* RECORDS FOR THIS TASK:

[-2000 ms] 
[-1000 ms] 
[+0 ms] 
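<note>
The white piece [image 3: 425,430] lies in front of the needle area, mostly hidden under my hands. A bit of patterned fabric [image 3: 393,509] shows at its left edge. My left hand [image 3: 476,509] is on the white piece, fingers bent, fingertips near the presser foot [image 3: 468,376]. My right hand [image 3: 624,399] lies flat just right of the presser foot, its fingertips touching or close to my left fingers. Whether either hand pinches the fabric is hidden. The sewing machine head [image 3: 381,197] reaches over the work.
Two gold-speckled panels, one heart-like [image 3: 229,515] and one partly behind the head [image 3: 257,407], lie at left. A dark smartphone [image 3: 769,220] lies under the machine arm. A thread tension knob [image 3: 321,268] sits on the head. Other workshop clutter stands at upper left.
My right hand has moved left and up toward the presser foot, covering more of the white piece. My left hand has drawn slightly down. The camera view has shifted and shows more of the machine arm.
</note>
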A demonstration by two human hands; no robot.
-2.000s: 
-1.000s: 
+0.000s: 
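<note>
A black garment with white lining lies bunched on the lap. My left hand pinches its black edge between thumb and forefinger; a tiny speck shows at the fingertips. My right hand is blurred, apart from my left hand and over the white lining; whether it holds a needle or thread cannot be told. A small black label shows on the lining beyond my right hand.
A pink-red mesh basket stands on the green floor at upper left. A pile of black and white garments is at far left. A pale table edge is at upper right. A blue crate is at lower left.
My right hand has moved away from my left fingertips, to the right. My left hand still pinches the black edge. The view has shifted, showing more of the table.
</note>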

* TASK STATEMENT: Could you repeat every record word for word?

* COMPLETED EXERCISE:
[-2000 ms] 
[-1000 ms] 
[+0 ms] 
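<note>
The white piece [image 3: 425,430] lies in front of the needle area, mostly hidden under my hands. A bit of patterned fabric [image 3: 393,509] shows at its left edge. My left hand [image 3: 476,509] is on the white piece, fingers bent, fingertips near the presser foot [image 3: 468,376]. My right hand [image 3: 624,399] lies flat just right of the presser foot, its fingertips touching or close to my left fingers. Whether either hand pinches the fabric is hidden. The sewing machine head [image 3: 381,197] reaches over the work.
Two gold-speckled panels, one heart-like [image 3: 229,515] and one partly behind the head [image 3: 257,407], lie at left. A dark smartphone [image 3: 769,220] lies under the machine arm. A thread tension knob [image 3: 321,268] sits on the head. Other workshop clutter stands at upper left.
My right hand has moved left and up toward the presser foot, covering more of the white piece. My left hand has drawn slightly down. The camera view has shifted and shows more of the machine arm.
</note>
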A demonstration by two human hands; no robot.
-2.000s: 
-1.000s: 
+0.000s: 
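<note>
A black garment with white lining lies bunched on the lap. My left hand pinches its black edge between thumb and forefinger; a tiny speck shows at the fingertips. My right hand is blurred, apart from my left hand and over the white lining; whether it holds a needle or thread cannot be told. A small black label shows on the lining beyond my right hand.
A pink-red mesh basket stands on the green floor at upper left. A pile of black and white garments is at far left. A pale table edge is at upper right. A blue crate is at lower left.
My right hand has moved away from my left fingertips, to the right. My left hand still pinches the black edge. The view has shifted, showing more of the table.
</note>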

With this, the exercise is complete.